Peut-être ne partirent-ils pas. Peut-être demeurèrent-ils sur les rives de la baie primitive, dans une petite bulle d’Histoire entre le temps du rêve des Indiens et le monde moderne, jusqu’à ce qu’ils soient exterminés avec le reste des Gabrielinos quand les Européens remontèrent depuis le Mexique – tués par des gens qui n’arrivaient plus à les distinguer des Indiens.
33
La fois suivante où Arthur se pointe, Jim décide d’adopter l’approche directe.
— Nous avons prévu un nouveau coup, déclare Arthur.
Et Jim répond :
— Écoute, Arthur, je veux en savoir un peu plus sur qui tu es, qui nous sommes. Pour qui nous travaillons exactement, et quels sont les objectifs à long terme. Je veux dire, vu la façon dont ça se passe maintenant, je sais pas vraiment.
Arthur le dévisage, et Jim déglutit nerveusement, se disant que peut-être il est allé trop loin d’une façon ou d’une autre.

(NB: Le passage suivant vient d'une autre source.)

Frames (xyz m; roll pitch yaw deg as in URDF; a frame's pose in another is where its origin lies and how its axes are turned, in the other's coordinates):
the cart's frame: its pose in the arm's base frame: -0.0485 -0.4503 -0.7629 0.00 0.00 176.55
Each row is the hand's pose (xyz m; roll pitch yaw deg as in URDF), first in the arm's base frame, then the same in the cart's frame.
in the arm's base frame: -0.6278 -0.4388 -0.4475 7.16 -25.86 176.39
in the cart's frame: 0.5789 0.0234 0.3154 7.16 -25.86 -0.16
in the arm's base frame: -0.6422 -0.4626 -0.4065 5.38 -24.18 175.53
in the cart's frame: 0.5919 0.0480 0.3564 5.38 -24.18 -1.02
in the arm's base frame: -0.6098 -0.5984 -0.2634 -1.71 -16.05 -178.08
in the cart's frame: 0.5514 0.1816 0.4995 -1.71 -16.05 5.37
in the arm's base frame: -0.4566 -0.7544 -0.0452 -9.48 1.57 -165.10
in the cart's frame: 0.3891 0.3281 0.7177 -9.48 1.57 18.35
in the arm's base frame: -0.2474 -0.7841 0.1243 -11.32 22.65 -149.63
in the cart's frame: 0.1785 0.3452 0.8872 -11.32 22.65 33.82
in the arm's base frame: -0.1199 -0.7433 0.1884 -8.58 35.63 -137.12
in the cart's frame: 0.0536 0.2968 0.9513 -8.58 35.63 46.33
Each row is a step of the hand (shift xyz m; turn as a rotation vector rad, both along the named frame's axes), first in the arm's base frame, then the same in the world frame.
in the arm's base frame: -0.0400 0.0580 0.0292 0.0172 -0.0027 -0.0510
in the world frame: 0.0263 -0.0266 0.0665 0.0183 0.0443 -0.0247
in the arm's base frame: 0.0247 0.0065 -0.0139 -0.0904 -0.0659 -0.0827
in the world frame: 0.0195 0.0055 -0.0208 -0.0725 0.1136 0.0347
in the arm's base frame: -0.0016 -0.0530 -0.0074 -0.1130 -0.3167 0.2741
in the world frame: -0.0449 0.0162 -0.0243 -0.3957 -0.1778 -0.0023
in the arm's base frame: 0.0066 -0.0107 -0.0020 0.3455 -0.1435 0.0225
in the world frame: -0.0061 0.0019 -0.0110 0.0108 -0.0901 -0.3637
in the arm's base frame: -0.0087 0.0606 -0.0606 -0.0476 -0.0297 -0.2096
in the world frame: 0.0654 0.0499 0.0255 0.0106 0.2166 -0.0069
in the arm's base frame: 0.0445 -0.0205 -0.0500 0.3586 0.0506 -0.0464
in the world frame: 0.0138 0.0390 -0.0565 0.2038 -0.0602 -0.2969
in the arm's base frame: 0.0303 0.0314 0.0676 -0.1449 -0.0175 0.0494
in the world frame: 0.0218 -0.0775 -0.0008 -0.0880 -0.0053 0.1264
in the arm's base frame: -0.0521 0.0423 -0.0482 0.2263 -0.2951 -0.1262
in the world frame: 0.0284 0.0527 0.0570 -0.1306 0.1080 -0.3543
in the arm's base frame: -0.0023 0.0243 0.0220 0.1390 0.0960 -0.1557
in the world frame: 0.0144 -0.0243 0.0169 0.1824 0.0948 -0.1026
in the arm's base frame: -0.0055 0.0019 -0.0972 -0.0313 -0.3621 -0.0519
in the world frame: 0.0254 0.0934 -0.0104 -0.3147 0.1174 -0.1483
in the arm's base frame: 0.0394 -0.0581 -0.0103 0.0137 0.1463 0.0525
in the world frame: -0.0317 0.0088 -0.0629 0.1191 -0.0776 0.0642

Mais Arthur se met à rire.
— Ça a vraiment une importance ? Je veux dire, tu veux un nom ? Une organisation à laquelle faire vœu d’allégeance ?
Jim hausse les épaules et Arthur rit de nouveau.
— Un peu démodé, non ? La vérité, c’est que c’est beaucoup plus compliqué que tu ne le crois sans doute, en cela qu’il y a plus d’un prétendu groupe derrière tout ça. En fait, nous stimulons un grand nombre d’actions indirectement. C’en est au point que la moitié des attaques dont tu entends parler ne sont pas de notre fait. Et ça semble faire boule de neige.
— Mais nous, Arthur ? Toi. Qui te fournit, pour qui est-ce que tu travailles ?
Arthur le fixe, sérieux.
— Je ne veux te donner le nom de personne, Jim. Si tu ne peux pas travailler avec moi sur cette base, tu ne peux pas. Je suis socialiste et pacifiste. Je reconnais que mon pacifisme a changé de nature depuis que j’ai décidé de rejoindre la résistance contre les industries d’armement. Mais, comme je te l’ai dit, les méthodes que j’ai essayées auparavant – discuter avec les gens, écrire, monter des groupes de pression, participer à des manifestations et à des sit-in –, aucune d’entre elles n’a eu d’impact tangible. Mais, pendant que je faisais ça, j’ai rencontré toutes sortes de socialistes. On aurait pu croire qu’il n’en restait pas un seul en Amérique.